Records to use —
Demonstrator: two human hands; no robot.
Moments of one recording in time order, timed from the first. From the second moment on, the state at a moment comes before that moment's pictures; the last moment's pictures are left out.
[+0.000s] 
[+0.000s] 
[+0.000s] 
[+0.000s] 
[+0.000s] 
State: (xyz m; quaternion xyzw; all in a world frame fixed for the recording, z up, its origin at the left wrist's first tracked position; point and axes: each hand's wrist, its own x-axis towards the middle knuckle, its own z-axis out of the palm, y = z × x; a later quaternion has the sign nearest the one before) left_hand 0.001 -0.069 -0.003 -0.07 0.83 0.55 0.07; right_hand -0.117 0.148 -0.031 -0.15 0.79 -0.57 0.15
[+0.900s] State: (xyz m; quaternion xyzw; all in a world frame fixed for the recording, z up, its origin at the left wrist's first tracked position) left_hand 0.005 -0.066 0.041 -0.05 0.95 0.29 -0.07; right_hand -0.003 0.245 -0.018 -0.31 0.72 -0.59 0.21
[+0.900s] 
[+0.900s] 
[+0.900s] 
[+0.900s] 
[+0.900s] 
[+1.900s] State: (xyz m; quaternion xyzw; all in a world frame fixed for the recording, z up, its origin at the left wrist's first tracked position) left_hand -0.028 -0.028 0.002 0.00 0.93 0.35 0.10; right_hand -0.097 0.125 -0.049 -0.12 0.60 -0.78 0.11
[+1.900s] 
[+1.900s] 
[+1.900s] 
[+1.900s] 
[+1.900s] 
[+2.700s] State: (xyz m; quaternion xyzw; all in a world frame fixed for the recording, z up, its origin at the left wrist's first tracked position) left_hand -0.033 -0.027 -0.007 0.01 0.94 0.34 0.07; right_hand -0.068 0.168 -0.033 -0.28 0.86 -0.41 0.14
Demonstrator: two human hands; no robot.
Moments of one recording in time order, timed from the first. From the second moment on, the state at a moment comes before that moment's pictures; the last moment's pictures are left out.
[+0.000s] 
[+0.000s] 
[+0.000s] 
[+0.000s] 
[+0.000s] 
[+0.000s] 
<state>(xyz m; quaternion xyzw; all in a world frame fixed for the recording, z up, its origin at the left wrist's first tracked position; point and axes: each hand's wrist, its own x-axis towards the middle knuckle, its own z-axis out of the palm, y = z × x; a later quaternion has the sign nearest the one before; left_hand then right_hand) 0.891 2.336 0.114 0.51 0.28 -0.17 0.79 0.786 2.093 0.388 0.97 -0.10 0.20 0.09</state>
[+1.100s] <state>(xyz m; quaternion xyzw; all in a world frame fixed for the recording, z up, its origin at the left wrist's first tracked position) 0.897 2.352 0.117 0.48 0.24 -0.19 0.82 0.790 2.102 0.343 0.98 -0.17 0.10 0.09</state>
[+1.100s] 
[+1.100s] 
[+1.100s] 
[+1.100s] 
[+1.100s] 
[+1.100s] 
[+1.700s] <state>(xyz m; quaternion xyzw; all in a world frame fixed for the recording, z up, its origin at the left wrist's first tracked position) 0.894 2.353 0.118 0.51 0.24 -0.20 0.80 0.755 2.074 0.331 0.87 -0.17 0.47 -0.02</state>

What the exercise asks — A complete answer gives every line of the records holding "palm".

Exercise response —
State: (xyz m; quaternion xyzw; all in a world frame fixed for the recording, z up, its origin at the left wrist's first tracked position; point and axes: each hand's wrist, its own x-axis towards the middle knuckle, its own z-axis out of the palm, y = z × x; a later quaternion has the sign nearest the one before) left_hand 0.001 -0.069 -0.003 -0.07 0.83 0.55 0.07; right_hand -0.117 0.148 -0.031 -0.15 0.79 -0.57 0.15
<state>(xyz m; quaternion xyzw; all in a world frame fixed for the recording, z up, its origin at the left wrist's first tracked position; point and axes: each hand's wrist, its own x-axis towards the middle knuckle, its own z-axis out of the palm, y = z × x; a later quaternion has the sign nearest the one before; left_hand then right_hand) 0.891 2.336 0.114 0.51 0.28 -0.17 0.79 0.786 2.093 0.388 0.97 -0.10 0.20 0.09</state>

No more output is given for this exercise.